生産病担当は、主に牛の乳房炎などの研究をしています。
動物衛生研究部門
衛生管理研究領域
病理・生産病グループ
黒川 葵 研究員 KUROKAWA Aoi
病理の仕事とは
病理の仕事はテレビドラマで時々出てくる「法医学」をイメージするとわかりやすいと思います。病理はすべての病気の診断に関わります。なぜこの病気が発生したのか、どうしてこういう症状が出るのか、死因は何なのか、病名は何なのか。臓器、組織、細胞の標本を、肉眼や顕微鏡などを用いて検査し、それらが病気に侵されたときにどういった変化を示すかについて研究するのが仕事です。私たちはそこからさらに発展させて、より良い診断法の開発に取り組んでいます。
マレック病について
私はマレック病を専門に研究しています。届出伝染病であるマレック病は、鶏やウズラが感染するウイルス性感染症で、リンパ腫という腫瘍を誘発します。感染性ウイルスを含んだフケから、同じ農場にいる鶏に病気が広がっていき、感染した鶏の体のあちこちに腫瘍ができたり、翼や脚に麻痺が生じて立てなくなったりして衰弱し、死に至ります。また産卵率が低下したり、ブロイラーでは食用にできないので廃棄され、養鶏農家にとって経営に大きな打撃を与える伝染病です。ワクチンはあるのですが、なぜ効くのか不明なところがあったり、海外ではワクチンが効かない変異株が出現したりしています。農研機構に入ってマレック病の研究を勧められたのですが、国内の専門家が少ないので私がやらなければという気持ちで研究しています。
新しい診断法の研究
家畜保健衛生所での診断が難しい病気の標本が農研機構に届き、詳しい検査をしています。診断がつきにくい例として、マレック病と鶏白血病があります。両方とも鶏にウイルス性リンパ腫を誘発することから見分けることが非常に困難です。そこで、効率よく正確に診断できる新しい診断法を作ろうと取り組んでいます。マレック病はウイルスに感染した鶏の一部が発症する病気なので、ウイルスを検出するのではなく、リンパ腫の細胞に特異的に発現するタンパク質を検出することで、マレック病によるリンパ腫であることが確定できるのではと考えています。すでにウイルスのタンパク質を検出する抗体は作製していて、現在は、本当に正しく診断ができるのかという検証を行っています。今研究中のマレック病の診断法が確立できれば、現場で効率よく正確に診断ができるようになり、病気の広がりを早期に抑えることができます。さらに、正確かつ迅速に診断ができれば、養鶏農家さんは不要な対策をしなくて済み、無駄な出費を抑えることができます。

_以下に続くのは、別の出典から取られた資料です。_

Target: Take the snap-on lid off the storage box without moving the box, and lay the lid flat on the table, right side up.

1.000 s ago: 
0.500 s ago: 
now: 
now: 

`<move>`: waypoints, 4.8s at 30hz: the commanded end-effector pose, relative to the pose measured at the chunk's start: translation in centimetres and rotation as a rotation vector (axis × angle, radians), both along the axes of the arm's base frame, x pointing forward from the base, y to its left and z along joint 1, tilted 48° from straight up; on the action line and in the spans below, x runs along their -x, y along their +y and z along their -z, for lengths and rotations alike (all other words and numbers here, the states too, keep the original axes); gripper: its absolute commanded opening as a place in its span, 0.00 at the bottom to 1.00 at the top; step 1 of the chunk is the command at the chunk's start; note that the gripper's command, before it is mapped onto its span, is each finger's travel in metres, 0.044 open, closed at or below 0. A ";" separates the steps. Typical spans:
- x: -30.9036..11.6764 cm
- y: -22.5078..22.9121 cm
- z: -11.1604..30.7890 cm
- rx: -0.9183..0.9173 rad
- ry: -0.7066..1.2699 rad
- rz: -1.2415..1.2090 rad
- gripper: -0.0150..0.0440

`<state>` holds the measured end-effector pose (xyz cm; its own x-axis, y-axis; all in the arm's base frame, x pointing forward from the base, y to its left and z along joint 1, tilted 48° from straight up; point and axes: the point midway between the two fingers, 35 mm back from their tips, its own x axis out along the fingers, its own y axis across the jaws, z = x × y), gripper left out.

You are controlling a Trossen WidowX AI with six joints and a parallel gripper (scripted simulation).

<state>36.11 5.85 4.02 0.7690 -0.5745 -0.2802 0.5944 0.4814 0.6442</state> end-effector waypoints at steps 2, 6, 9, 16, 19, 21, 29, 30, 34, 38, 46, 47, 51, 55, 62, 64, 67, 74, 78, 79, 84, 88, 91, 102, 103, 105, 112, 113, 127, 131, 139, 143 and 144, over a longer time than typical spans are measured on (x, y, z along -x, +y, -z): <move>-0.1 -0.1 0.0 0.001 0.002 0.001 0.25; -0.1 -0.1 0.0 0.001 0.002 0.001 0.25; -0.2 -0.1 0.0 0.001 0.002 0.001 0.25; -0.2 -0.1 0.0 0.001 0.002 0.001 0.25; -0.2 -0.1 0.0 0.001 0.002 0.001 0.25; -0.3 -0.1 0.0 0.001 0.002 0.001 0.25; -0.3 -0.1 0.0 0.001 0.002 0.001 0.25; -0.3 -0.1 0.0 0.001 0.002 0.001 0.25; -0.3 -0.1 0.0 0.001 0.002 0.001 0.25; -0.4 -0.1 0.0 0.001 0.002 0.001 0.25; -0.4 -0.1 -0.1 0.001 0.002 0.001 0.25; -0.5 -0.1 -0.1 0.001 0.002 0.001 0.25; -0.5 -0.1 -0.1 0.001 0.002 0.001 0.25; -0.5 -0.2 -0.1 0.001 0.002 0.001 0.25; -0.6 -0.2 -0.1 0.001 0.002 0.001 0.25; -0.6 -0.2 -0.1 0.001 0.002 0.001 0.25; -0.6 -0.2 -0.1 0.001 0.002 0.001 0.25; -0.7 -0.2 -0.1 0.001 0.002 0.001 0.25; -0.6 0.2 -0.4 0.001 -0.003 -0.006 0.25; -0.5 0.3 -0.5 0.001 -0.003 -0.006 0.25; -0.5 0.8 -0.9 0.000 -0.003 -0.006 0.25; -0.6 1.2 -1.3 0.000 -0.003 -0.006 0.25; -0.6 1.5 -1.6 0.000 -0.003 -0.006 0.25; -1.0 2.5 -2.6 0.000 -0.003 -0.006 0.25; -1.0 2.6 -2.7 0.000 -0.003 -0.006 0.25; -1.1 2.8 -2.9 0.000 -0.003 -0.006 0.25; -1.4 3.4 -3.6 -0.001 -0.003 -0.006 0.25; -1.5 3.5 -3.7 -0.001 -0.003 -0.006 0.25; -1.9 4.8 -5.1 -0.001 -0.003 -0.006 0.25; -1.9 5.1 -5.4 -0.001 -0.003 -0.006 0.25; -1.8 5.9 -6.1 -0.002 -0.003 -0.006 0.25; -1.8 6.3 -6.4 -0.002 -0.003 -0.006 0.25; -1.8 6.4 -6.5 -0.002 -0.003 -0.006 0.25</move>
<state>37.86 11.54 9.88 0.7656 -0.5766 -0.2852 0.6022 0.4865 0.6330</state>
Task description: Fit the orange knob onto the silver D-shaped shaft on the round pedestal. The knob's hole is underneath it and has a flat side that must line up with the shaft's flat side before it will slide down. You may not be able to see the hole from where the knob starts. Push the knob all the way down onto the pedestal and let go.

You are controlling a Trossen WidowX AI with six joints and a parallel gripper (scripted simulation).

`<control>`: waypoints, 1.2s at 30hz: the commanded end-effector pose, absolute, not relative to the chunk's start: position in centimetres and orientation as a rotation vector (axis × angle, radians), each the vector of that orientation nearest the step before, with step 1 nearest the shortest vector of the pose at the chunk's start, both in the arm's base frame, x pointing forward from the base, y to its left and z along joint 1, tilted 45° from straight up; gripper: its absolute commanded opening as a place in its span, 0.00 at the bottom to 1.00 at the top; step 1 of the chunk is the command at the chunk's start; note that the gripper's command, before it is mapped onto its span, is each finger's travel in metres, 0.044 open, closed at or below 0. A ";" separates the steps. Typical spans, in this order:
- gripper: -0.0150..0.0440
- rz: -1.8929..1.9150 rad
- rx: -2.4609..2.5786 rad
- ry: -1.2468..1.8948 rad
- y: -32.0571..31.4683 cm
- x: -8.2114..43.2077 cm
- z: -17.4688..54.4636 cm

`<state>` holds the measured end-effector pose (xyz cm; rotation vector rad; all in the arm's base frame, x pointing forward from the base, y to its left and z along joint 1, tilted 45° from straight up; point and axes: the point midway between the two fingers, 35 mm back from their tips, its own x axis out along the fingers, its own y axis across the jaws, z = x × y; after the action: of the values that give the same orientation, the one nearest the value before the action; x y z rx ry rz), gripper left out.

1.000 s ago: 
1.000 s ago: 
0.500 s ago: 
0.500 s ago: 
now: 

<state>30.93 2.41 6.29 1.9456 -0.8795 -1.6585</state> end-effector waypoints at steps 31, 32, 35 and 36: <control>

子どもの頃飼っていたヒヨコが、病気になったり死んでしまったりして、なんでだろう、どうしてだろうと思ったのが獣医を志したきっかけのひとつで、自分が今こうして、鶏の病気の研究をすることができてうれしいです。また、協力をいただいている全国の家畜保健衛生所の皆さんに研究の成果を還元して、「うまくいったよ」と言ってもらえたらもっとうれしいと思います。